No, wanting to paint for the sake of painting is not interest enough. I should probably have something like...a project to finish to make me rush to finish something. I need a healthy dose of urgency to get anything done, I guess. I don't like pressure, but sometimes I think I need it.
Well, I do have a book cover to paint, but I'm not quite sure when my commissioner needs it done by...
If anyone wishes for an update about my trip to the US (specifically the states of California and Nevada), you'll have to ask me personally. I haven't typed a ridiculously long blog post in ages and my fingers need time to break in to the habit again. Ugh, my knuckles are kind of punishing me right now.
You'll have to pardon me if I come across as easy to set off when we next meet. I've been experiencing a series of unfortunate events lately, the least of which include a cut that had me freaked out because it caused the flesh within one centimetre of it to swell for half an hour before subsiding. The cut is only about .3 centimetres long, for goodness' sake! You know what else? I got it while changing bedsheets. I don't know how I accomplished that, and honestly, I don't want to know. I must be the first person to get what looks like a paper cut while pulling sheets over beds. Fantastic.
Besides, my flesh has never really swelled around any cuts before so this one had me really afraid. I thought it was infected with some fast-acting bacteria. For those thirty minutes I contemplated that I might die.
Oh, I also contemplated my own death on an aeroplane on the way to the States. There was this one point during the flight when the turbulence managed to upset my cup and in-flight meal. It also managed to upset my heart rhythm, which was admittedly much more terrifying that overturned food. I really couldn't find the mind to think about food when I was facing the very real possibility of dying before my holiday began (the "before my holiday began" part wasn't what was bothering me, just for the record -- it was the dying part).

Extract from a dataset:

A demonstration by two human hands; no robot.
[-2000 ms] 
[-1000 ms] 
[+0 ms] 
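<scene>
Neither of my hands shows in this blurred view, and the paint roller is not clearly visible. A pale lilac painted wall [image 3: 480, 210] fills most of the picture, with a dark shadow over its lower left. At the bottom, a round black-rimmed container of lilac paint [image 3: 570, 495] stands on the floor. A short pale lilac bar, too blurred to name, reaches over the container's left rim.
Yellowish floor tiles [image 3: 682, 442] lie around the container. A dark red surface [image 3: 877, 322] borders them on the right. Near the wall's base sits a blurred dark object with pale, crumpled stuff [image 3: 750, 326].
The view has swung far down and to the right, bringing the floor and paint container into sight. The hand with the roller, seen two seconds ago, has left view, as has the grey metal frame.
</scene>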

There, you have my mind in a nutshell. My day is so boring I can't even begin to express how...utterly uneventful it is.
Perhaps I should blog more often about my internal monologues. Seems fun, somehow, and it will mean the promise of more frequent updates. I don't tend to feel like updating about my day because, now that I think about it, it's pretty personal, and I devolve into hideously long rants without further prompt whenever I recount anything. The last thing we all need is a ten-mile long blog post.